● **WHAT YOU WILL DO**:
Pull out of the data below the stretch of lines bounded by the one containing "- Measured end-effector" and the one containing "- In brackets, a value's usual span", both bounds included, unchanged.

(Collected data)
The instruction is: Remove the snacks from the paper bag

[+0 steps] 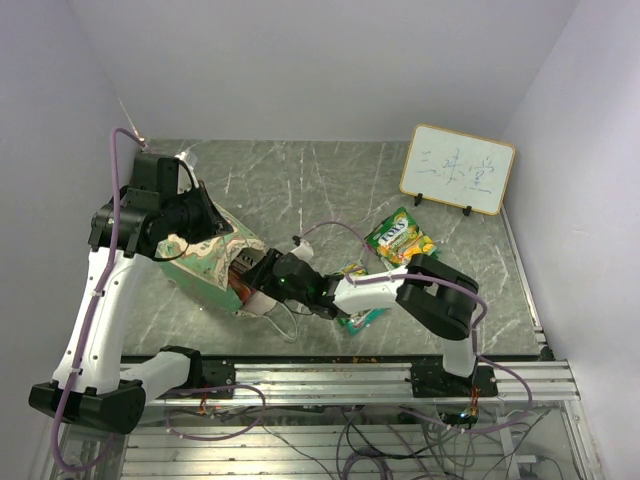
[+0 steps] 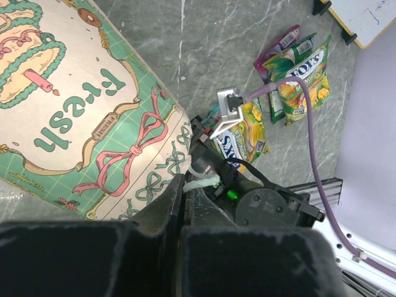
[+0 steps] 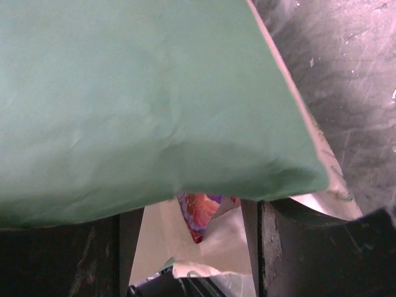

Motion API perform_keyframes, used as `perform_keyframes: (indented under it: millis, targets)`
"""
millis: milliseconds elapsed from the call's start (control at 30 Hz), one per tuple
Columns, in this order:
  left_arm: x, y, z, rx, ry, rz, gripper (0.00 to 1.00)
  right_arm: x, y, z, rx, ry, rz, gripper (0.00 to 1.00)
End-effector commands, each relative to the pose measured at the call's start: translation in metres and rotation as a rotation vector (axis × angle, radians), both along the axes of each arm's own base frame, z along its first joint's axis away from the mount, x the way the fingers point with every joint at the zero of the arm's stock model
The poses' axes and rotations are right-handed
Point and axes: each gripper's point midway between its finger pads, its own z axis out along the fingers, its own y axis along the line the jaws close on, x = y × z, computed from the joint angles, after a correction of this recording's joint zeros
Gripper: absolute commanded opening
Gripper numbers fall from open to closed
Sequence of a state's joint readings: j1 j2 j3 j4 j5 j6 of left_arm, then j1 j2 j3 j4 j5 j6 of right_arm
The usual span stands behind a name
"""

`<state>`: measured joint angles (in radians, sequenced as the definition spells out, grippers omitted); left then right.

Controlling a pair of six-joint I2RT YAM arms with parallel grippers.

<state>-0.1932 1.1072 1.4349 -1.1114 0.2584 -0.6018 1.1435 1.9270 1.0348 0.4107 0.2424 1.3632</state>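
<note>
The mint-green paper bag (image 1: 205, 262) lies on its side at the table's left, printed face up (image 2: 80, 105). My left gripper (image 2: 180, 197) is shut on the rim at the bag's mouth. My right gripper (image 1: 258, 286) reaches into that mouth; its jaws (image 3: 195, 247) stand open. Between the dark fingers (image 3: 291, 247) I see the cream inside and a pink-red snack (image 3: 199, 216) a little ahead, not gripped. The bag's green upper wall (image 3: 136, 99) hides the rest of the inside. Green-yellow snacks (image 1: 400, 237) (image 2: 303, 77) lie on the table to the right, one more (image 1: 358, 318) partly under my right arm.
A white framed whiteboard (image 1: 458, 170) stands at the back right. A purple cable (image 2: 312, 154) loops over the right arm. The metal rail (image 1: 340, 378) runs along the near edge. Walls close in on left, back and right.
</note>
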Motion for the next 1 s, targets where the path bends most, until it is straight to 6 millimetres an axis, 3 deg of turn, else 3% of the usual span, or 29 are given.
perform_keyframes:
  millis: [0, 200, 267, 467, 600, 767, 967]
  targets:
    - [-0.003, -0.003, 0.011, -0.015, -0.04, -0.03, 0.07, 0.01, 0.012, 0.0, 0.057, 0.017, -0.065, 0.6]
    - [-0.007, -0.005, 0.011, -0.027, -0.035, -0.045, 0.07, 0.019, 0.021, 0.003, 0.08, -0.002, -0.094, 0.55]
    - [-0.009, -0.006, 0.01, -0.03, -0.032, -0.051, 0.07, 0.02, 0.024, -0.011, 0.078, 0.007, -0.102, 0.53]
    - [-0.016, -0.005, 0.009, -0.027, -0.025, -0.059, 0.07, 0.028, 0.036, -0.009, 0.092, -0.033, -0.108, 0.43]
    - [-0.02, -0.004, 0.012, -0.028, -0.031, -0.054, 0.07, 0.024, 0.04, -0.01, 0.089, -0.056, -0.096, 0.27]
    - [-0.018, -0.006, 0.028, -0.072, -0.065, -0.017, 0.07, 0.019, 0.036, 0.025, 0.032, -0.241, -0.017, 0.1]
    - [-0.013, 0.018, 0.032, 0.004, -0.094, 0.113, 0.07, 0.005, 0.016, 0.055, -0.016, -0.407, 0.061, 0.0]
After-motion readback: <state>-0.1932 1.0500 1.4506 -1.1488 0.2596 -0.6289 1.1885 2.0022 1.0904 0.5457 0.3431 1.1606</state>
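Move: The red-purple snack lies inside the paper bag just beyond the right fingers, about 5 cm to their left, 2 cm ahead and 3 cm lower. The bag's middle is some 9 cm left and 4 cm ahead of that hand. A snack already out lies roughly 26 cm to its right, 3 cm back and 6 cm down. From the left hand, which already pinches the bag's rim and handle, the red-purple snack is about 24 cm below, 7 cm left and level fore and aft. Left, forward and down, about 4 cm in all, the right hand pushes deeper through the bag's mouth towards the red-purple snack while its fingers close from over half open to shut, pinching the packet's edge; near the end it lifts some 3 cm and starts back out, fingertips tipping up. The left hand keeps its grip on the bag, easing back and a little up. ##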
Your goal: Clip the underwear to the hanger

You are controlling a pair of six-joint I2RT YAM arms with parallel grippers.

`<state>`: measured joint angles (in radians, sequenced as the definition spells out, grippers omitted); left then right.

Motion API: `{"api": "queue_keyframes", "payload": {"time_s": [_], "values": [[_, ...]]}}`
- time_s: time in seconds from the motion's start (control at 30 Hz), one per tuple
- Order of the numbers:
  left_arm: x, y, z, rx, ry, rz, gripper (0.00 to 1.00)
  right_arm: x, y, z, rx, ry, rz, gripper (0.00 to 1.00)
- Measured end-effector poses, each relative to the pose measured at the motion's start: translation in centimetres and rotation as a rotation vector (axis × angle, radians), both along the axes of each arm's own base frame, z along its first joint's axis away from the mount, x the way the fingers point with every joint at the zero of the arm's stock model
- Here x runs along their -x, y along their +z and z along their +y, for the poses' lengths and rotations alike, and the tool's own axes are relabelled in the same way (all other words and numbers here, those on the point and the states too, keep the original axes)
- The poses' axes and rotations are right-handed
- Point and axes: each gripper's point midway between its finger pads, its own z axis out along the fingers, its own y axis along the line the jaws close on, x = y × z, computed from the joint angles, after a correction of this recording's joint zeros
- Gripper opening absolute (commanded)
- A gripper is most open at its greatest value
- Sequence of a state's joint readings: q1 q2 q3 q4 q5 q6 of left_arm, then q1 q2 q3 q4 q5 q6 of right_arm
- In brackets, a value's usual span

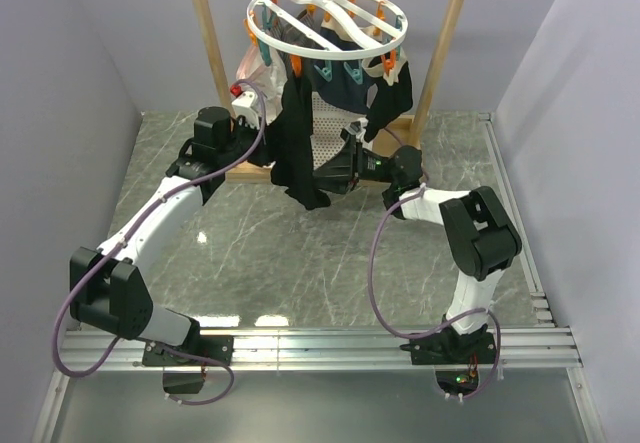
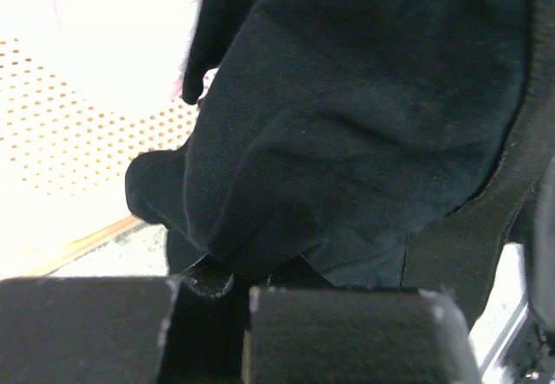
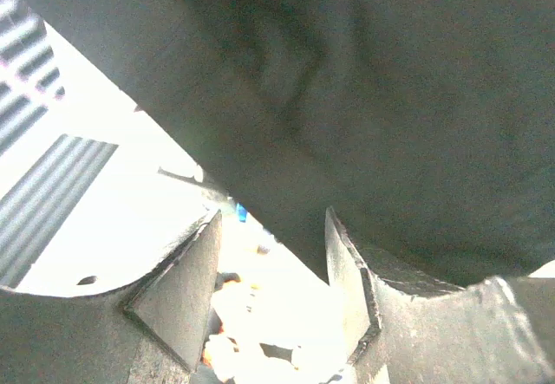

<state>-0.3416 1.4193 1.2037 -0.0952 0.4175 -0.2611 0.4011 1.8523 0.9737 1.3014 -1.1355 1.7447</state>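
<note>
The round white hanger with orange and teal clips hangs from a wooden frame. The black underwear droops from its near rim, one part running right. At the fabric's left edge sits my left gripper. In the left wrist view that gripper is shut, with a fold of the underwear pinched between its pads. My right gripper is low behind the hanging cloth. In the right wrist view it stands open, the underwear lying over its right finger and nothing between the fingers.
The wooden frame stands at the back of the marble table. A white perforated basket sits behind the underwear. A pale pink garment hangs at the hanger's left. Grey walls close in both sides.
</note>
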Motion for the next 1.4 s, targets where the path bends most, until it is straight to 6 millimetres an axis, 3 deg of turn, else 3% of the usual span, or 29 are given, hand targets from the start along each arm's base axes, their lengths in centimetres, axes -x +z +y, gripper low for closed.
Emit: {"api": "queue_keyframes", "payload": {"time_s": [0.27, 0.4, 0.5, 0.6, 0.8, 0.97, 1.1, 1.27, 1.4], "values": [[-0.3, 0.0, -0.2, 0.04, 0.017, 0.048, 0.0, 0.9, 0.2, -0.3, 0.004, 0.005, -0.118, 0.63], [-0.3, 0.7, -0.4, 0.06, 0.011, 0.049, 0.0, 1.5, 0.1, -0.5, 0.034, -0.03, -0.283, 0.63], [-0.1, 1.1, -0.7, 0.077, -0.001, 0.054, 0.0, 1.8, 1.2, -0.7, 0.043, -0.05, -0.4, 0.6], [0.0, 1.2, -0.9, 0.088, -0.012, 0.065, 0.0, 1.3, 1.4, -0.5, 0.065, -0.066, -0.468, 0.58], [0.3, 1.0, -1.3, 0.106, -0.027, 0.089, 0.0, -0.8, -0.2, 0.0, 0.183, -0.088, -0.524, 0.55], [0.5, 1.1, -1.6, 0.122, -0.039, 0.101, 0.0, -2.4, -0.9, 0.0, 0.283, -0.115, -0.595, 0.36], [0.6, 1.3, -1.8, 0.129, -0.04, 0.098, 0.0, -3.1, -2.3, -0.3, 0.363, -0.126, -0.619, 0.0], [1.0, 1.6, -2.5, 0.117, -0.022, 0.082, 0.0, -3.6, -2.4, -0.7, 0.425, -0.139, -0.631, 0.0], [2.3, 1.2, -3.1, 0.095, -0.02, 0.068, 0.01, -3.6, -0.6, -1.4, 0.45, -0.174, -0.659, 0.0]]}}
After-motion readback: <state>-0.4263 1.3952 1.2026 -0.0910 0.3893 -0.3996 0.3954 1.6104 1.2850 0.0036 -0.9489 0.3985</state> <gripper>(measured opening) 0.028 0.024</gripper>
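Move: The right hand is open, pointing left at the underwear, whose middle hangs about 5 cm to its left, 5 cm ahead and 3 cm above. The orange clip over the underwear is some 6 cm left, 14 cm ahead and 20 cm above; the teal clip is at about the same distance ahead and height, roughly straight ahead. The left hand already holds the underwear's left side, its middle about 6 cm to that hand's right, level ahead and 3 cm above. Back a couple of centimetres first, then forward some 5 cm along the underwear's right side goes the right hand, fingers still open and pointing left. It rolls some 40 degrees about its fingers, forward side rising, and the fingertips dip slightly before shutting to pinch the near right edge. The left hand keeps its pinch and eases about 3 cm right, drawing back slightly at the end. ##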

● **OUTPUT**:
- Measured end-effector poses, each relative to the pose measured at the motion's start: translation in centimetres and rotation as a rotation vector (axis × angle, radians), both along the axes of each arm's own base frame, z along its first joint's axis away from the mount, x the way the fingers point with every joint at the zero of the arm's stock model
- Here x runs along their -x, y along their +z and z along their +y, for the poses' lengths and rotations alike, and the tool's own axes are relabelled in the same way (all other words and numbers here, those on the point and the states too, keep the original axes)
- The poses' axes and rotations are right-handed
- Point and axes: each gripper's point midway between its finger pads, its own z axis out along the fingers, its own y axis along the line the jaws close on, x = y × z, computed from the joint angles, after a correction of this recording's joint zeros
- Gripper opening absolute (commanded)
- A gripper is most open at its greatest value
- Sequence of a state's joint readings: q1 q2 q3 q4 q5 q6 of left_arm, then q1 q2 q3 q4 q5 q6 of right_arm
- In brackets, a value's usual span

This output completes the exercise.